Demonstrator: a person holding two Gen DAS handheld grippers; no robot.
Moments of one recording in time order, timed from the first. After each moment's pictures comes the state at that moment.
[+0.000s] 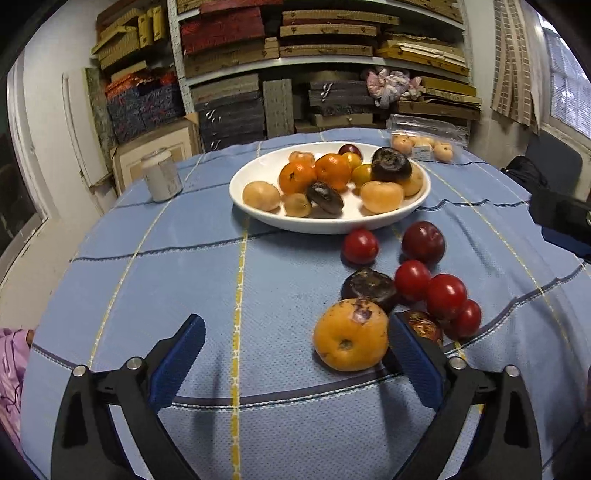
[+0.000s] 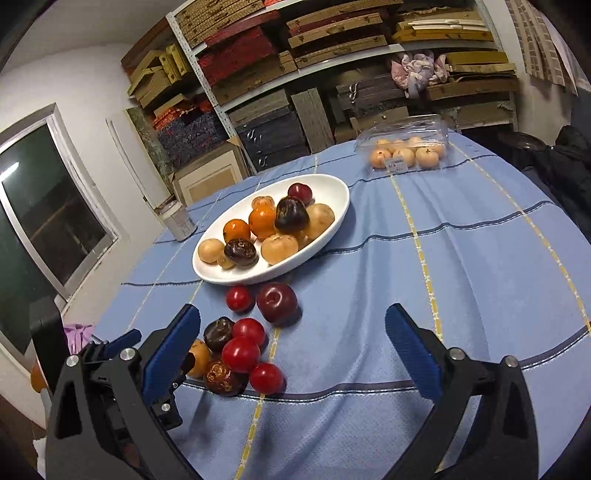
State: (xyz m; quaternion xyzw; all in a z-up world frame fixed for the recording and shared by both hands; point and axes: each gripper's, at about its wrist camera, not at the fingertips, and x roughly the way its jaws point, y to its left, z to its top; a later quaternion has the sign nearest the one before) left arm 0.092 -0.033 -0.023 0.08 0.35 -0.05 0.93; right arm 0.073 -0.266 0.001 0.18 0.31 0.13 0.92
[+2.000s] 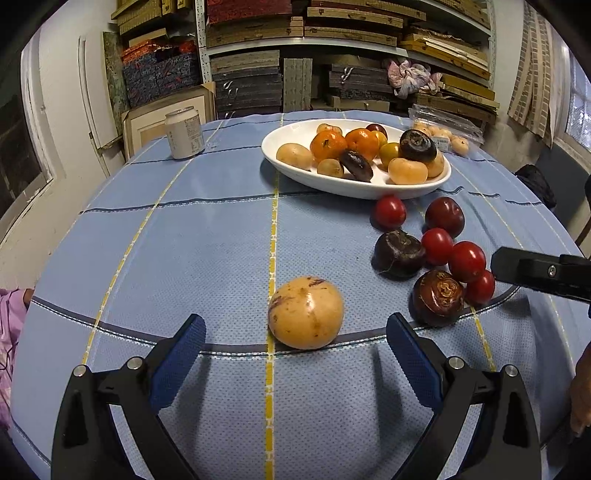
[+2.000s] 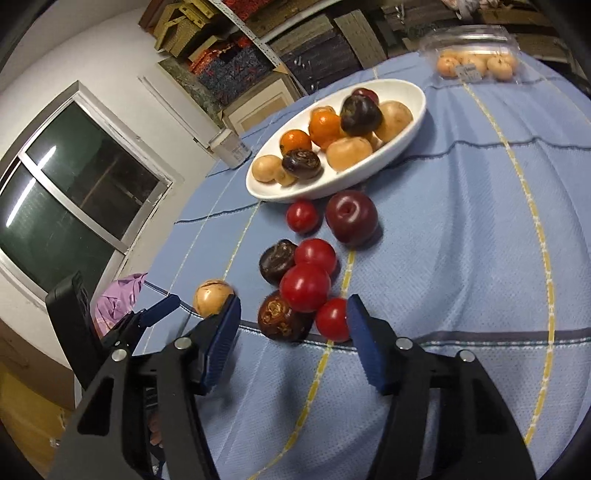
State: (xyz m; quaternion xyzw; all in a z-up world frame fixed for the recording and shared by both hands) left arm 0.071 0.001 -0.028 0.04 0.39 -0.03 0.92; right arm 0.093 -0.232 -0.031 0.21 0.42 0.28 0.84
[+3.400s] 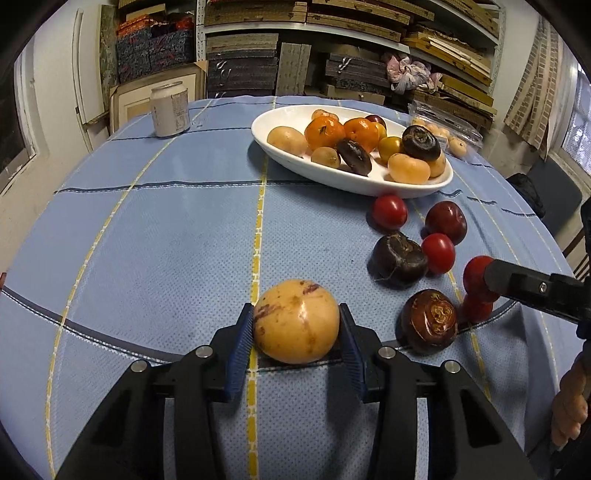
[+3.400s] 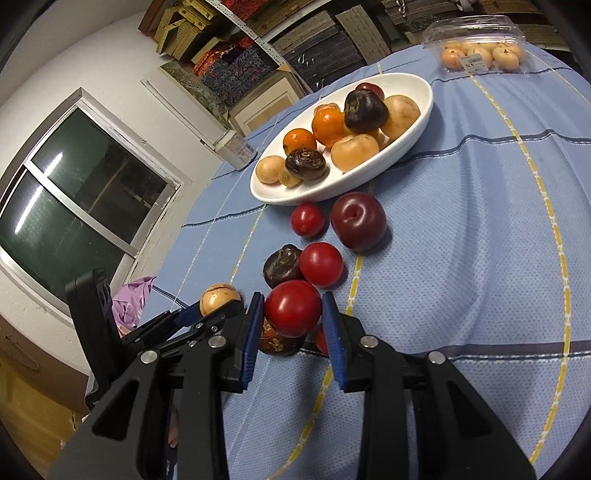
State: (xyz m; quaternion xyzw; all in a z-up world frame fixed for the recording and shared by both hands) left arm 0.094 0.010 -0.037 -0.01 0.42 -0.06 0.90; right arm 0.104 -0.233 -0.039 0.24 0.42 0.29 0.82
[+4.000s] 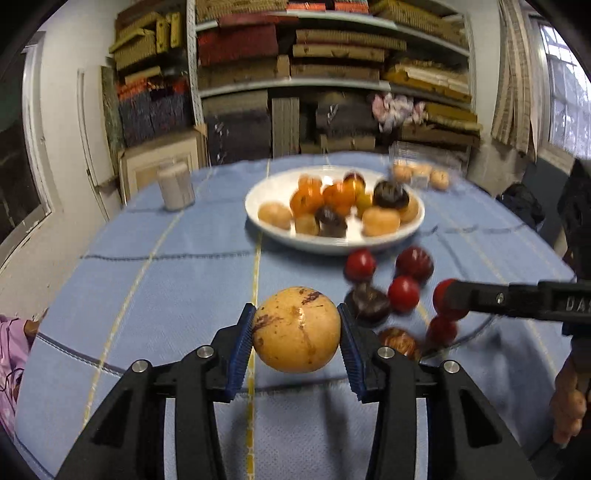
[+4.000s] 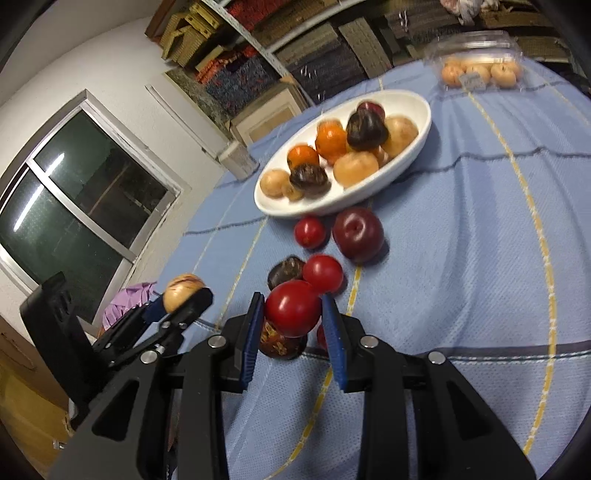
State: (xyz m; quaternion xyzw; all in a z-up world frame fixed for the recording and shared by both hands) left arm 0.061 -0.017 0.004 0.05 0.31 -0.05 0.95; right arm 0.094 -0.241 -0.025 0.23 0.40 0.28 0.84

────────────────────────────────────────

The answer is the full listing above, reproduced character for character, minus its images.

Answer section:
Demonstrator: a person holding two Gen DAS handheld grippers; no robot.
Moments of one recording in time order, timed from the first. After each moment's pictures comes the state at that moment.
[+0.000s] 
[+0.000s] 
State: (xyz m; quaternion xyzw; all in a z-up world frame fixed for the recording and shared by both hands; point and axes: each gripper's, at about its wrist camera, not at the fingertips, and x roughly the way its jaws point, y to its left, z to its top; a later quaternion has the sign nearest the one before) left arm 0.092 -0.033 -0.023 0.08 0.35 -0.05 0.93; right arm 0.073 -0.266 0.001 0.18 0.31 0.13 0.92
[+2.000s] 
[+2.000s] 
State: (xyz m; quaternion xyzw; all in a z-up world frame fixed for the recording and shared by both hands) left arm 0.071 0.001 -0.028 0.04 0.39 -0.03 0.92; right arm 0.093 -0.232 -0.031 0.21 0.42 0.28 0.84
[+3.400s] 
[+3.400s] 
State: (xyz m; quaternion xyzw; all in a z-up world frame fixed for the recording and shared by both hands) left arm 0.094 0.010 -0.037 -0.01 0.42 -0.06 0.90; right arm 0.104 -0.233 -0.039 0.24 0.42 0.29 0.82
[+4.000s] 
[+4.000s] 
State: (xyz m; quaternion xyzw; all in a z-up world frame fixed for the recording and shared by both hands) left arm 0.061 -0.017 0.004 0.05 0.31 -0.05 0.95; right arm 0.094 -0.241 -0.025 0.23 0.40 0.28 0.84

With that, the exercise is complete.